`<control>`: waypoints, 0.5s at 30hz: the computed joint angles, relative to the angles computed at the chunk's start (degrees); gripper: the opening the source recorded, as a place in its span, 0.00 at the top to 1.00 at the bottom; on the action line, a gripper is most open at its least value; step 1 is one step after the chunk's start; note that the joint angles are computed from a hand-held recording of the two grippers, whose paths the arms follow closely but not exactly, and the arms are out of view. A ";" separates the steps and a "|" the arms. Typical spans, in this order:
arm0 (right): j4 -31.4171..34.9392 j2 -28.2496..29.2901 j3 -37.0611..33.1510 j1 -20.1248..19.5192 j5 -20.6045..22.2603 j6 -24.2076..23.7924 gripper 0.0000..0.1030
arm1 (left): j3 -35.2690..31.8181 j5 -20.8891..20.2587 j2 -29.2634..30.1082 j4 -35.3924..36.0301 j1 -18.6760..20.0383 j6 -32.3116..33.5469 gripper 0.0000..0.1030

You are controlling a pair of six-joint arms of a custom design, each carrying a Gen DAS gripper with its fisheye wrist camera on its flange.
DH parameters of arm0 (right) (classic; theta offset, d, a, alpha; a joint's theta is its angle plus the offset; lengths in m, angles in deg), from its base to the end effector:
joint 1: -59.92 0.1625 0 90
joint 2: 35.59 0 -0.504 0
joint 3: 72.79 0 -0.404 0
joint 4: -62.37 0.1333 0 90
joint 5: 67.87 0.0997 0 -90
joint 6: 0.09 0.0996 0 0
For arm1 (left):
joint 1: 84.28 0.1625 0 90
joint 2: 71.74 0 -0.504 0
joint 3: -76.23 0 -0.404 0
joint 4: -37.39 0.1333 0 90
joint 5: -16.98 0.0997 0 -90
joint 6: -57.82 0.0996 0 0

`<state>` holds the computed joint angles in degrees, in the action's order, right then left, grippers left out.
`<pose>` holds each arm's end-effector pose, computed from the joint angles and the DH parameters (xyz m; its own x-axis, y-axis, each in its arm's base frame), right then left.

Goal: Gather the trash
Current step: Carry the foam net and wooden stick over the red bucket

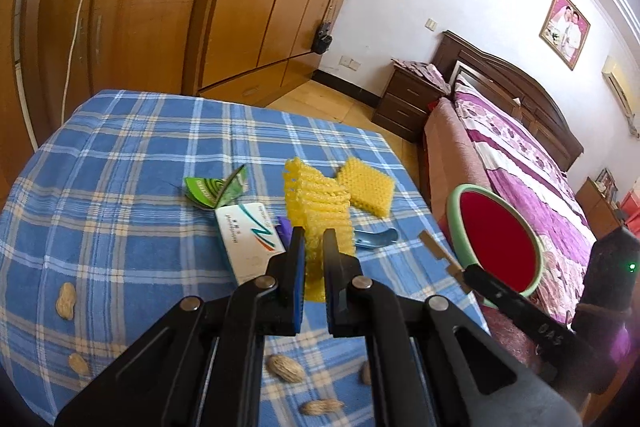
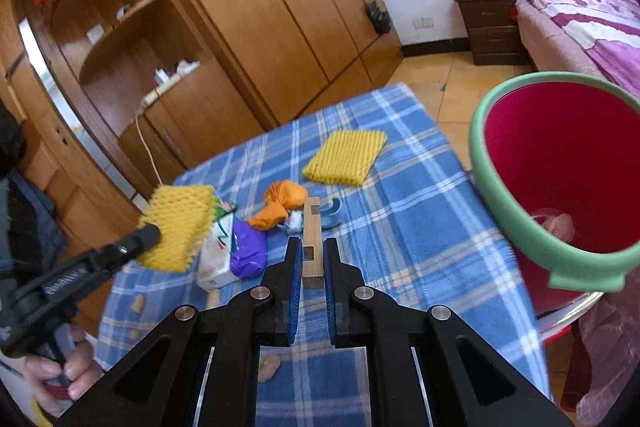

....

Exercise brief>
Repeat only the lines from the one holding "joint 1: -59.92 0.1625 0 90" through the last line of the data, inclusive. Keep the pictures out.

Expected output>
joint 1: -59.92 0.1625 0 90
joint 2: 35.59 0 -0.504 0
joint 3: 72.79 0 -0.404 0
joint 4: -62.37 0.1333 0 90
joint 5: 67.87 0.0997 0 -90
joint 6: 0.09 0.0996 0 0
For arm1 (left):
joint 1: 84.28 0.1625 0 90
joint 2: 71.74 0 -0.504 0
joint 3: -76.23 0 -0.404 0
joint 4: -37.39 0.1333 0 90
joint 5: -16.98 0.0997 0 -90
joint 6: -57.82 0.0996 0 0

`<state>` holds the computed joint angles in degrees, in the action's order, right then left, grippers left out.
`<pose>` holds each arm's end-effector pose, computed from the joint angles and the DH parameters (xyz m; its own x-axis, y-axis, each in its arm's base frame), right then left.

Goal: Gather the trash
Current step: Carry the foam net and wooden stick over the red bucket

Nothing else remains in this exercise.